Due to limited resources/time, i only set few parameters for hyperparameter tuning.
We could improve this by adding more values to
- learning rate [
1e-3
,1e-2
,1e-4
,1e-1
] - shuffle [
True
,False
] : was only set to false - patience [
10
,15
,20
]: earlystopping parameter, set to 10 in our experiment. - ....
So i wrote a code to make image segmentation by fashion item and tried to apply a model from a
kaggle notebook which helped identify ROI
regions (region of interest).
As you can see in the figure, even if the mask is not very accurate, the bounding boxes will cover most of it.
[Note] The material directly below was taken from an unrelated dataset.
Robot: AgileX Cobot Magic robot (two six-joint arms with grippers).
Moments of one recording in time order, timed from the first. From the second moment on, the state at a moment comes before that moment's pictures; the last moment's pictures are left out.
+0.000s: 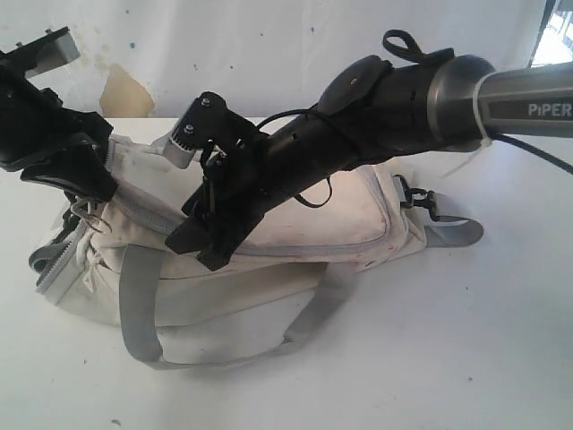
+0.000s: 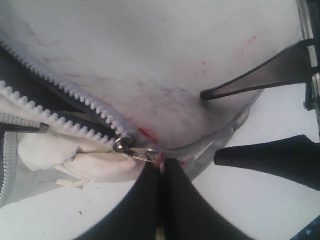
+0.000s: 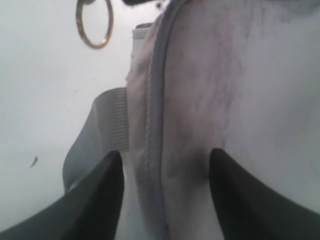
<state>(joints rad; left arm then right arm) -0.16 1.58 -1.28 -0.54 1.14 0.40 0.63 1.93 -1.38 1.03 0.72 -1.52</state>
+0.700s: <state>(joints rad) -0.16 1.58 -1.28 -0.55 1.14 0.37 0.67 1.97 -1.38 1.19 0.64 -1.61</state>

So the model it self is fine to make fashion item segmentation(not all classes. ex: no shirts/t-shirts ..
)
I tried to apply one of my models on these rois but the model did not give accurate results and i thin it is because Fashion mnist dataset is a special dataset with black background.
Generally it is unreasonable to expect the model to work well on data that is different from what it is has been trained on, but If we want to apply this models on real world images, we need to process our images/frames the same way as Fashion Mnist dataset is processed. and even though, it might not generalize on this processed data.
In this experiment mini_vgg gave the better results, we could retrain our network with real world images and then apply it video frames/images.
`NB`: `Please do not use my shoes or my trouser any where in the internet without buying a licence :)`
The next step will be to try to preprocess the data the same as Fashion Mnist is processed and try to apply the model on processed rois.